Louise Imogen Guiney (1861-1920) was a poet and writer from Boston. Her work included sonnets and other formal poetry, as well as essays and biographies.
Guiney came from an Irish American Catholic family and her father was a well-know Union officer in the Civil War. In the 1890s she was part of several literary societies, allowing her to interact with established as well as up-and-coming writers, and introduced several of the friends who would form the Visionists.
At a time when most clubs and societies were single-gender, the Visionists were an exception– Guiney took part in their mostly-male gatherings as did fellow writer Alice Brown. The journal The Knight Errant took it’s name from one of Guiney’s poems, included in the first issue.
Unlike her close friend F. Holland Day, who came from a wealthy family, Guiney had to find time for writing while working day jobs. She ran the Auburndale post office in Newton, Massachusetts, and later became a cataloguer at the Boston Public Library. In 1901 she moved to England, where she felt she could better focus on writing.
Guiney’s Catholic identity was very important to her at a time when discrimination against Irish Catholics was common in New England. In his autobiography Ralph Adams Cram recalls that many residents of Newton refused to use the Auburndale post office after learning it was run by a “Papist”. Her bohemian Boston friends flocked to Auburndale to buy stamps and insure she met her quota.
Guiney and her mother owned a beach house in Maine, nicknamed “Castle Guiney”. Day bought the house from them as a way of helping Louise financially, and renovated it to the “Little Good Harbor” estate where he did much of his later work and hosted fellow photographers.
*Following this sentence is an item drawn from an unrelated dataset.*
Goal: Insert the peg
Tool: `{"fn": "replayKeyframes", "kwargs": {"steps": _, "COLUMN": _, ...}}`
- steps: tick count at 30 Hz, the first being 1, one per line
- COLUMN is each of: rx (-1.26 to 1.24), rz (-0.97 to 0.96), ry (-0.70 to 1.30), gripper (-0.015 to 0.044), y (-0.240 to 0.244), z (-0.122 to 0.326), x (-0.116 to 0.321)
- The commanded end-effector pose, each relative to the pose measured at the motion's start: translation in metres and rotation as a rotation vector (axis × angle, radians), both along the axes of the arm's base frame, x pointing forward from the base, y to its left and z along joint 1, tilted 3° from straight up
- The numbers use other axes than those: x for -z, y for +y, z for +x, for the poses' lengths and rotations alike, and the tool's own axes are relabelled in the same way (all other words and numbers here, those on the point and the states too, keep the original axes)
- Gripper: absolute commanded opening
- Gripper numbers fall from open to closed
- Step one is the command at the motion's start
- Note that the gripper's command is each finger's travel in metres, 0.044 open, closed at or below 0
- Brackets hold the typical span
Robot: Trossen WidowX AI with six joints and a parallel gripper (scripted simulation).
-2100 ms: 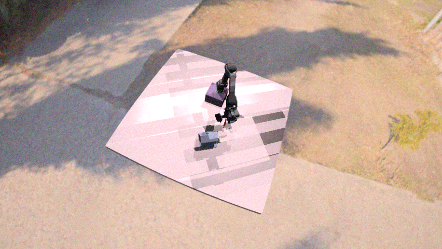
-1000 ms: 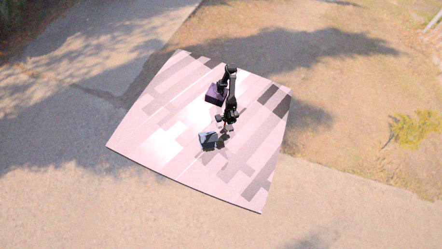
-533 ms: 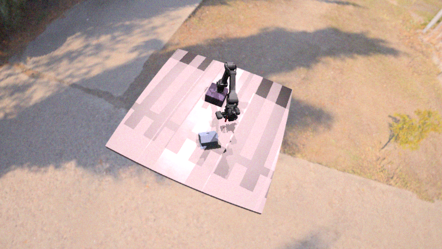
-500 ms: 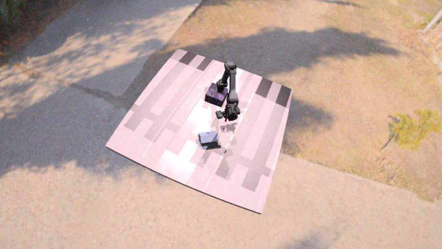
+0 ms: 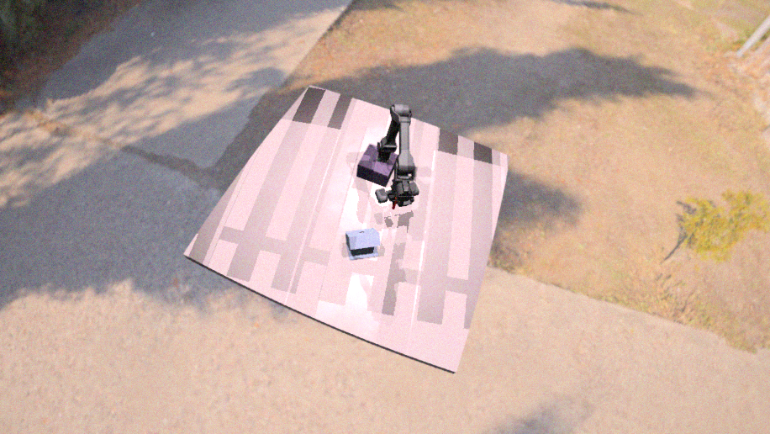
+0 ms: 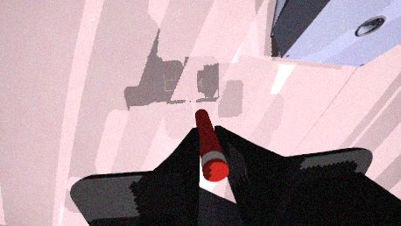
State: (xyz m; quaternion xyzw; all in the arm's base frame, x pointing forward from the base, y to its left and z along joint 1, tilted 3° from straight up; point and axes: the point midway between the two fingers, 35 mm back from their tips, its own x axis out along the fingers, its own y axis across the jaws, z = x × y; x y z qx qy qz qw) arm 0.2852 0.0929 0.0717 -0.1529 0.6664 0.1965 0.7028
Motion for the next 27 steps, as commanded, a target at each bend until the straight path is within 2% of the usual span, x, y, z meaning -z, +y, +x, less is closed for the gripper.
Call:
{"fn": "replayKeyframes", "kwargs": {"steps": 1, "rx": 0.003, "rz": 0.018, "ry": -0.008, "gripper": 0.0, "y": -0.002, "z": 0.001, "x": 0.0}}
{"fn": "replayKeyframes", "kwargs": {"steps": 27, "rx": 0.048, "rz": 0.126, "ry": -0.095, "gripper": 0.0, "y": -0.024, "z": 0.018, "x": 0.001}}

Above: Portrait by F. Holland Day, 1893, of Louise Imogen Guiney, dressed as St. Barbara (with halo added in pencil!) St. Barbara is associated with soldiers and this persona may have been inspired by Guiney’s war hero father. Print in the Library of Congress.

Above: Drawing of Louise Imogen Guiney by Thomas Meteyard, her author picture for a book published by Copeland and Day.

Above: Portrait of Louise Imogen Guiney from Loyola University Special Collections.